LANDSCAPE MANAGEMENT STRATEGIES
Many local authorities prepare Landscape Character Assessments to assist in the development of non-statutory countryside strategies or specific landscape strategies. Other initiatives like Indicative Forestry Strategies can also be informed by this tool. These exercises generally rely on analysis of key characteristics, understanding of the pressures causing landscape change, and the drawing up of landscape guidelines. Some studies develop these guidelines within strategies or objectives for individual landscape character types or areas, of the type described in Chapter 7.

Establishing a clear link between key characteristics, analysis of change and landscape guidelines is particularly important and is best achieved by the involvement of a range of stakeholders, especially those representing land management interests. There are many examples of Landscape Character Assessments being used in this way. In Scotland all the assessments which have formed part of the national programme, contain an analysis of the issues facing the landscape, and develop guidelines for conservation or enhancement which are not highly prescriptive but which indicate actions required. This approach has been used in the Council area assessments (Box 9.1) where it is common to prepare guidelines for each landscape character type, and in some smaller-scale applications (Box 9.2).

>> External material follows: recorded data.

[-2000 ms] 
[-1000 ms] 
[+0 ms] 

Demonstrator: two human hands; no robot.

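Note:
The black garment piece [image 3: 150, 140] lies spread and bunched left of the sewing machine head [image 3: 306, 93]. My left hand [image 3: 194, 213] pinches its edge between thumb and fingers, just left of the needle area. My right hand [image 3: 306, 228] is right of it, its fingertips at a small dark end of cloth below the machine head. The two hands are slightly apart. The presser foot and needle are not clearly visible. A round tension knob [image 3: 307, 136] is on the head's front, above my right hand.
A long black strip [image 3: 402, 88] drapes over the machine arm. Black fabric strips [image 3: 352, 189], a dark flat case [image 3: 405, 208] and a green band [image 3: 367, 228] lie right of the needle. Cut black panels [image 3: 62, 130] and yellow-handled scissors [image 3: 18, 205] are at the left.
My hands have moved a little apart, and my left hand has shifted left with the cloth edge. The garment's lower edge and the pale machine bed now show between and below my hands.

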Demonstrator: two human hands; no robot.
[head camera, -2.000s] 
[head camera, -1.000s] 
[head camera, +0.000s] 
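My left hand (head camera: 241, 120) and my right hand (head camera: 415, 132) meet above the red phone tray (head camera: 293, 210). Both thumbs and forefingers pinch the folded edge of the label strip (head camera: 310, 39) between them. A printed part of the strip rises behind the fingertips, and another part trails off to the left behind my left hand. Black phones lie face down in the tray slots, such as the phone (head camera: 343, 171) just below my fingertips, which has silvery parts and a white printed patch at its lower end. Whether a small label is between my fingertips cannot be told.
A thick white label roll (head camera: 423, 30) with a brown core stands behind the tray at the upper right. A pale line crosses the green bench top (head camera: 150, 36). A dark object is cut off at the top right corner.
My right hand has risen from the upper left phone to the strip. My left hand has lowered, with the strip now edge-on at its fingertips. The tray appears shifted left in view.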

In England many counties have prepared landscape guidelines. In the Warwickshire Landscape Assessment, strategies and guidelines were prepared for landscape character types in each of the countryside character areas within the county, helped by a series of workshops involving all the main stakeholders with an interest in the Warwickshire countryside. A project officer was subsequently employed to facilitate implementation of the guidelines by working with stakeholders, including local parishes. This exercise encouraged discussion and interpretation of the landscape guidelines at the local level.